■ Task goal
Entries follow. Return each line that contains the word "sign".
::::
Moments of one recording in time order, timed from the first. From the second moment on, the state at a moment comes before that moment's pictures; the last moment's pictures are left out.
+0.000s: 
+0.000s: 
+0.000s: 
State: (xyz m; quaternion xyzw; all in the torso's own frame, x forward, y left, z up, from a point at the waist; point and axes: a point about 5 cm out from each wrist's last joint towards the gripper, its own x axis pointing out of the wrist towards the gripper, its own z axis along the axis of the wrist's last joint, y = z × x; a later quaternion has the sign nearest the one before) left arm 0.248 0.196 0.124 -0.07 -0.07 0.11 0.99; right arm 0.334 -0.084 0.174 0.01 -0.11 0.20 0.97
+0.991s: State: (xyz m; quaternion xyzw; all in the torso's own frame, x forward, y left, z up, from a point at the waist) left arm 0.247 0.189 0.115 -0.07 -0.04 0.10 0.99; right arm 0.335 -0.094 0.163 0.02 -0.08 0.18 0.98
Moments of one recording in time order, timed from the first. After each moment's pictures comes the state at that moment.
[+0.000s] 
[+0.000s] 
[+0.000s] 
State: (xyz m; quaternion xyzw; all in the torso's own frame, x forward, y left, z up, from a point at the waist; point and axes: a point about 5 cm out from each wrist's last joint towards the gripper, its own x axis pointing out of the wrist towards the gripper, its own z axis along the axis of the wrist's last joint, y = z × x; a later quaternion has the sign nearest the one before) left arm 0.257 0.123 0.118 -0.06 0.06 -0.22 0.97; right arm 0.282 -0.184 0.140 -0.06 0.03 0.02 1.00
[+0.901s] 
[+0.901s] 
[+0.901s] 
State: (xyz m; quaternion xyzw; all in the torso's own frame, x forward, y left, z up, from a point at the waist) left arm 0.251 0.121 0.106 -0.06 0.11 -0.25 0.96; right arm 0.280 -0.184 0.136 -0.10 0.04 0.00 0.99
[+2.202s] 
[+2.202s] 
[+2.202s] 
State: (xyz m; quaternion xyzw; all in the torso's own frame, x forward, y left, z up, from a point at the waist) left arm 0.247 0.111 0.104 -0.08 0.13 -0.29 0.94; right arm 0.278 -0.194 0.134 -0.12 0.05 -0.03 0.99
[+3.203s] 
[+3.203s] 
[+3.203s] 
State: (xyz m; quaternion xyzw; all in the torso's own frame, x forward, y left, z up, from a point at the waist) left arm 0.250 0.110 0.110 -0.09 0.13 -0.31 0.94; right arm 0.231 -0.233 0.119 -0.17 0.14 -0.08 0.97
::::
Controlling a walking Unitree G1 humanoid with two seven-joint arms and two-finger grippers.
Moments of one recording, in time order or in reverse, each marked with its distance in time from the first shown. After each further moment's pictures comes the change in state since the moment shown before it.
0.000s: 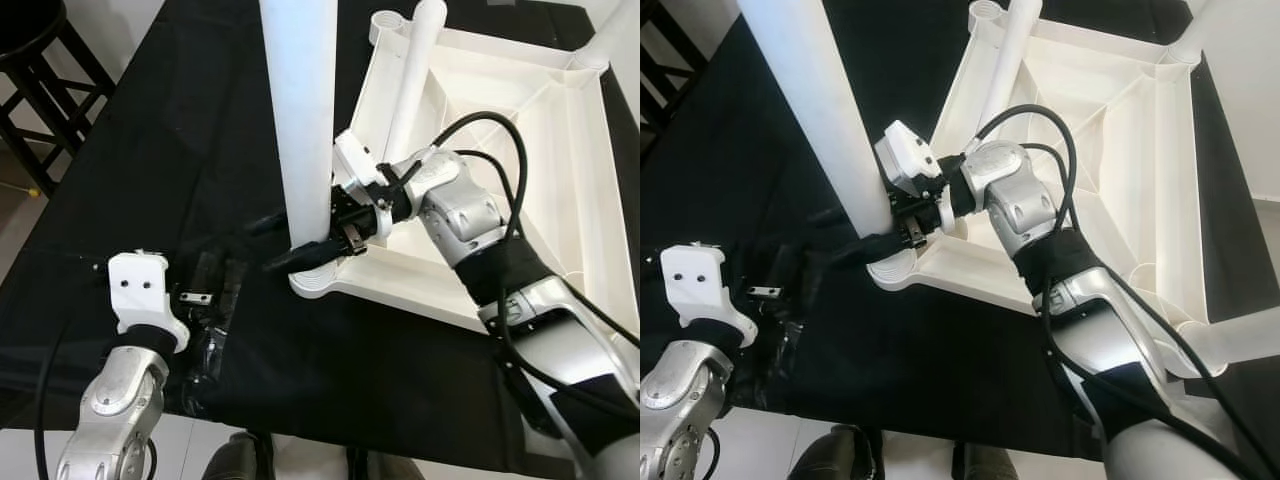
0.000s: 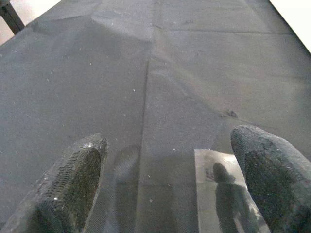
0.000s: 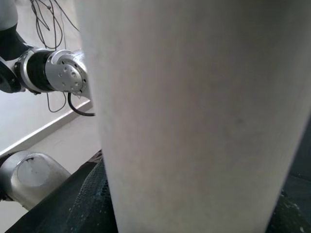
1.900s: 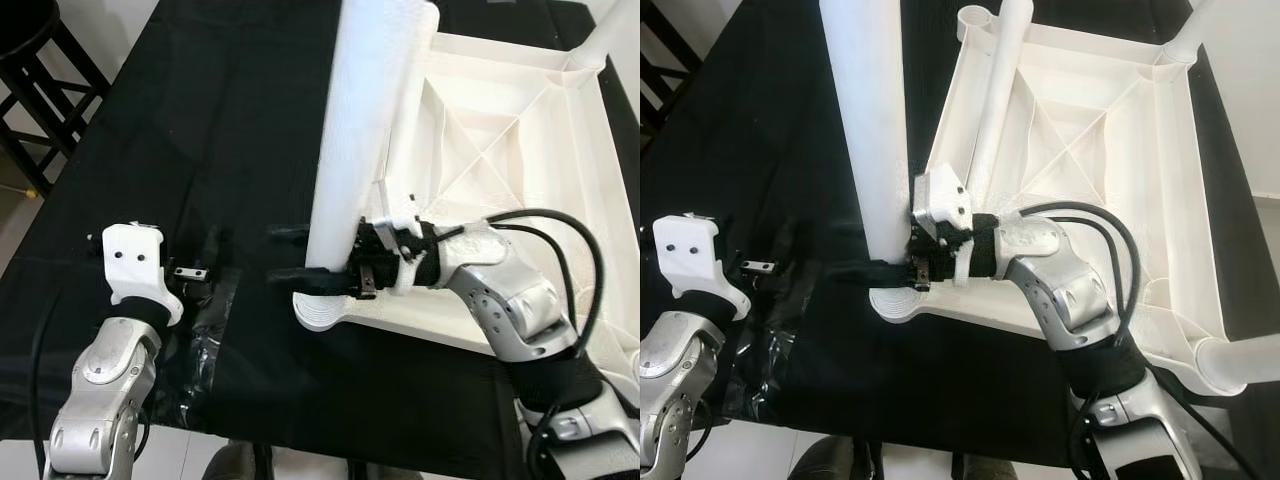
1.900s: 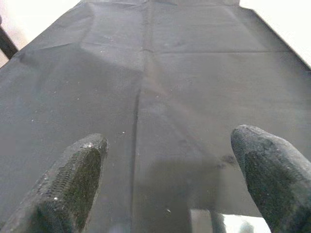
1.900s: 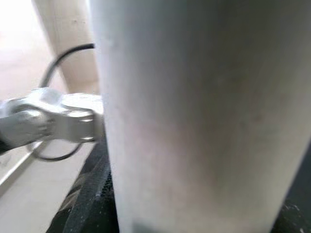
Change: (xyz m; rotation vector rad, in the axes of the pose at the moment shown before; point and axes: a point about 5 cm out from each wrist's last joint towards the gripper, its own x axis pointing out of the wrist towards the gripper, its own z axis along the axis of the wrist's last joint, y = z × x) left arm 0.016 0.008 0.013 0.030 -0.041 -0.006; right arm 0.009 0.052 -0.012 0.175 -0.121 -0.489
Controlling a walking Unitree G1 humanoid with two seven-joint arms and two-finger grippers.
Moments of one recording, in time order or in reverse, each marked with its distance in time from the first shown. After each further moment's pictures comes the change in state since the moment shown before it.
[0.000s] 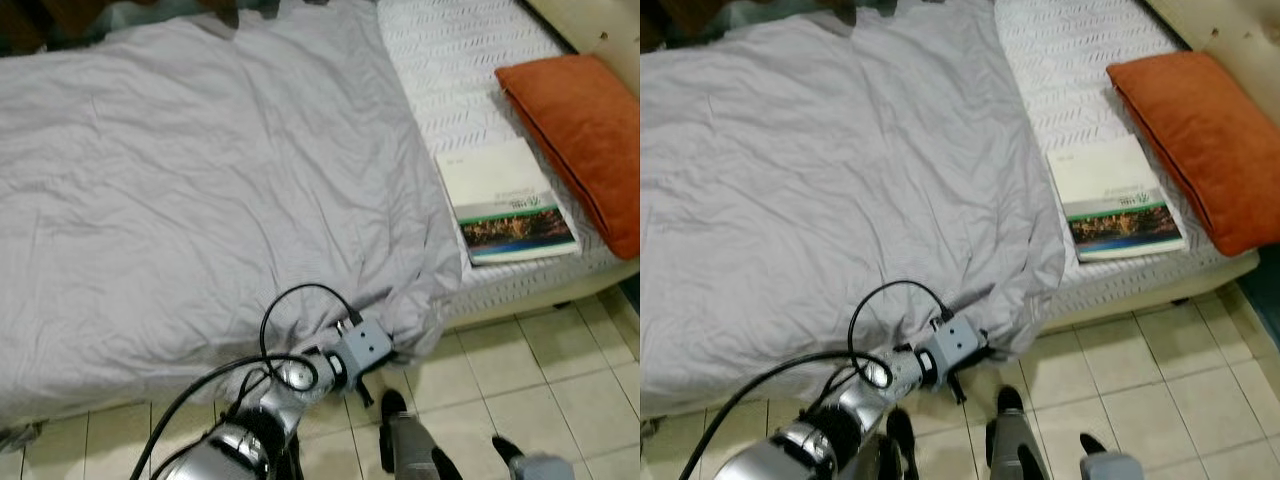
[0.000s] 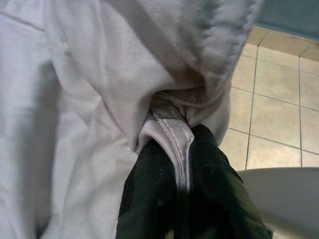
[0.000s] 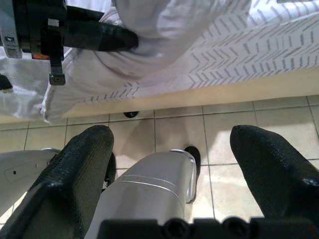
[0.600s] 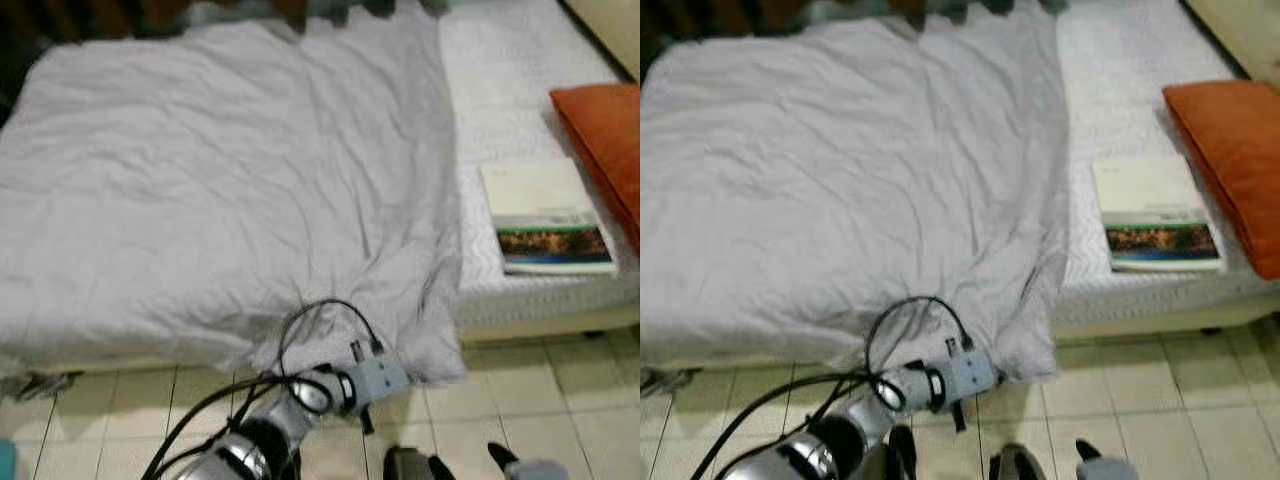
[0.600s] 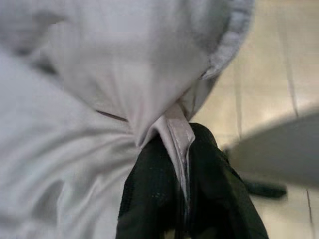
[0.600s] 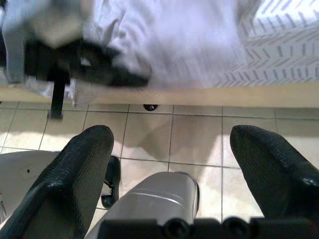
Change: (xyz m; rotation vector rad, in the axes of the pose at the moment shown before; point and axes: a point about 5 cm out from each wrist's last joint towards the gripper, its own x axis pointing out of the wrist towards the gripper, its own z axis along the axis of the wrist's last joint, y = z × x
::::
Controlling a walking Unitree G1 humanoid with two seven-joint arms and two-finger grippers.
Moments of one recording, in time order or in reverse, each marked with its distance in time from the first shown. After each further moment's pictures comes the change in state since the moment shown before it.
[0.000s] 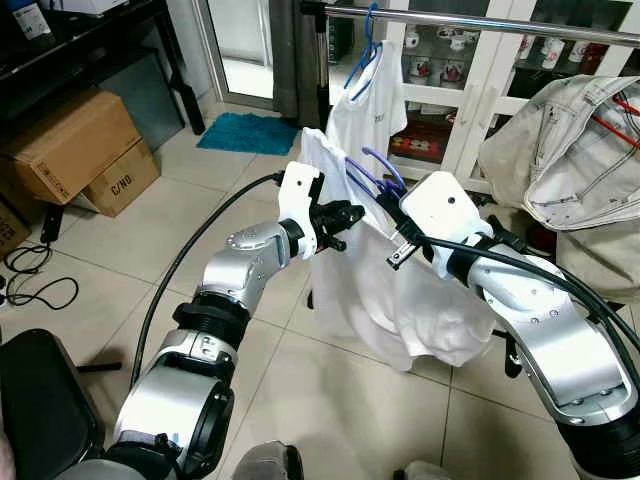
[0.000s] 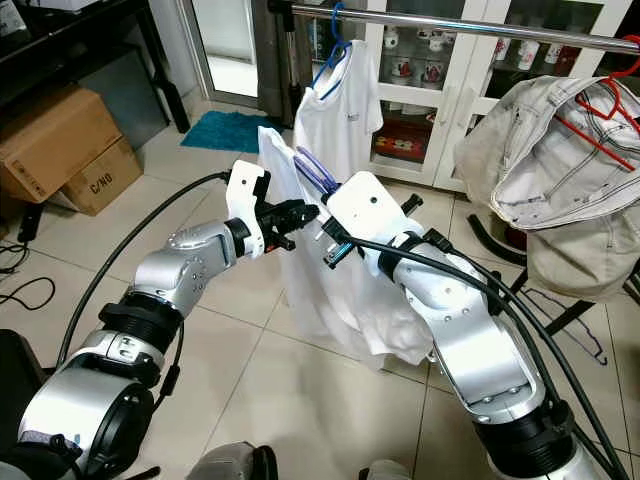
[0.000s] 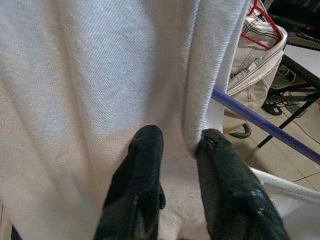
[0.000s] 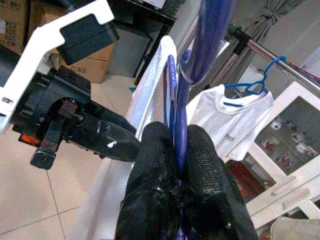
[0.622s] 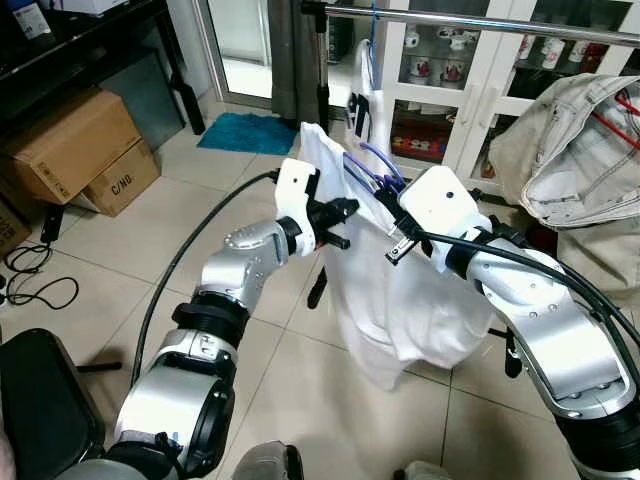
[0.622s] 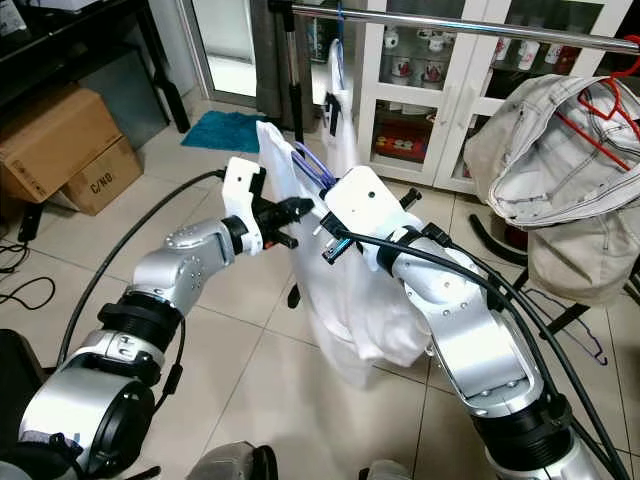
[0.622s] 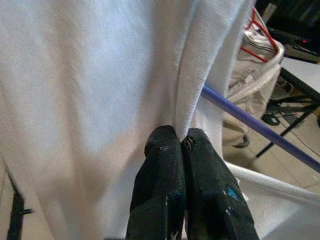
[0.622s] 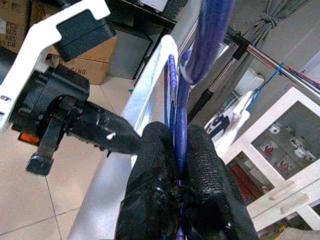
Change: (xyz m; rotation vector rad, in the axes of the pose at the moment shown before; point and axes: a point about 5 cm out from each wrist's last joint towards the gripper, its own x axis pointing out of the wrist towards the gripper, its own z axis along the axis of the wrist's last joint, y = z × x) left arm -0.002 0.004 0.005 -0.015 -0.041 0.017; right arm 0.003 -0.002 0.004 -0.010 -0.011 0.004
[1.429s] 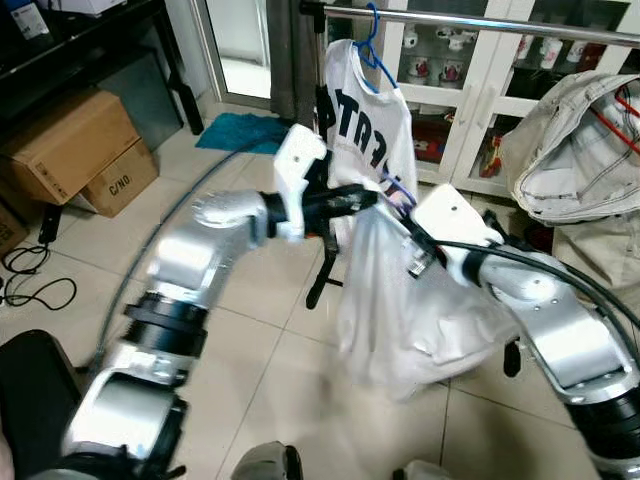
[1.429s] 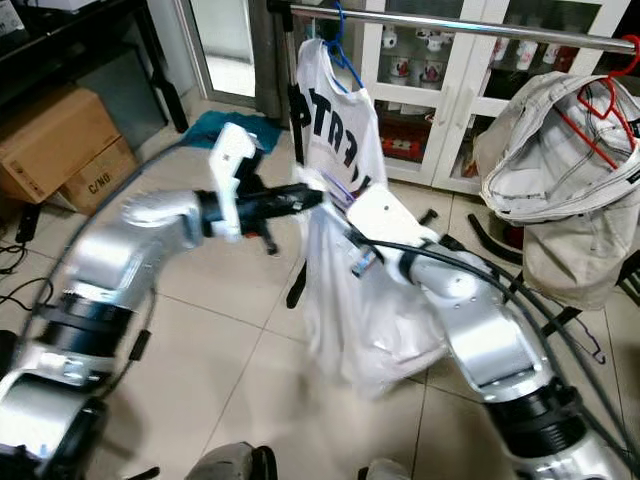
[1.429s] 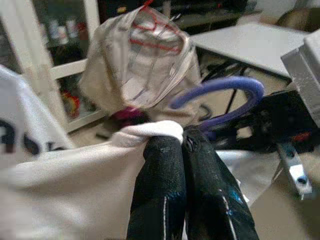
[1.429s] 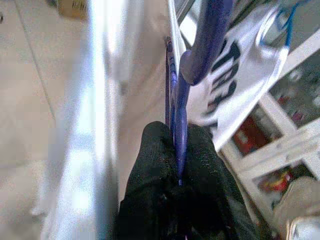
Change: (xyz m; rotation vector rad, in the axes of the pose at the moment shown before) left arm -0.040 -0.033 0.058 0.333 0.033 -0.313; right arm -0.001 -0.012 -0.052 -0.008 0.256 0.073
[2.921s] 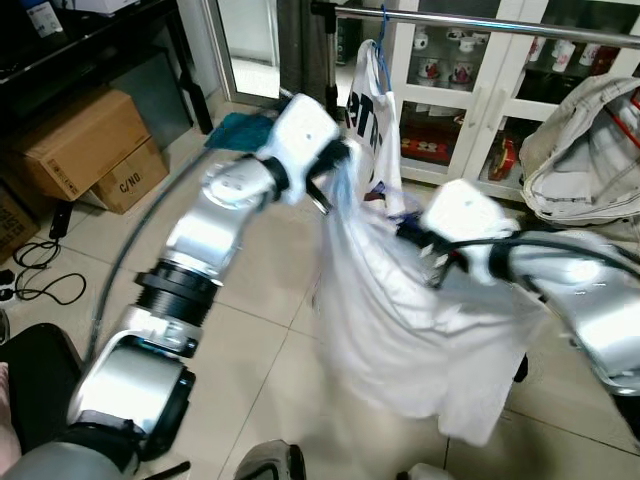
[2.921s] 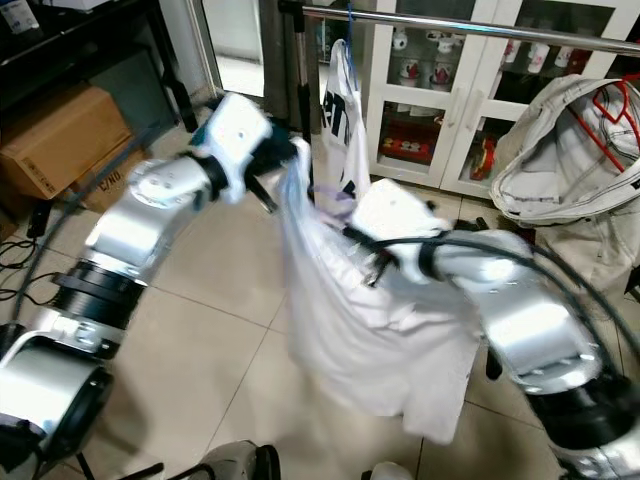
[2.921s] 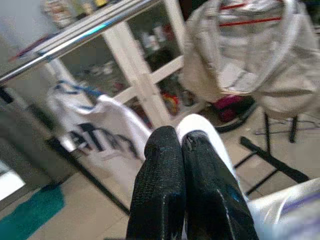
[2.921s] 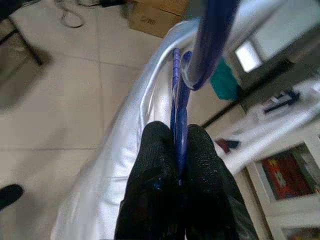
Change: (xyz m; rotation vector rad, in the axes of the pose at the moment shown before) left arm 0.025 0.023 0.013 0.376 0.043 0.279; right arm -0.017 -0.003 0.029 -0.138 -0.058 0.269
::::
■ Task result
State: (xyz m; quaternion xyzw; all in the torso's own frame, x forward, y left, z up, from a point at the waist; point and axes: a point about 5 cm out from each wrist's last joint towards the gripper, its own x axis pointing out of the wrist towards the gripper, its own z axis along the axis of the wrist's last joint, y = z × x; a later quaternion has the sign nearest the one before) left arm 0.248 0.196 0.124 -0.07 -0.07 0.11 0.99; right arm 0.334 -0.084 0.174 0.01 -0.11 0.20 0.97
State: (xyz m; quaternion xyzw; all in the torso's own frame, x forward, y left, z up, from a point at the waist; point and axes: a point about 5 cm out from each wrist's last joint towards the gripper, its own x axis pointing out of the wrist towards the gripper, its own z axis along the axis of the wrist's last joint, y = z × x; a later quaternion has the sign nearest the one before) left arm 0.257 0.123 0.118 -0.06 0.06 -0.22 0.97; right arm 0.282 -0.184 0.140 -0.06 0.03 0.02 1.00

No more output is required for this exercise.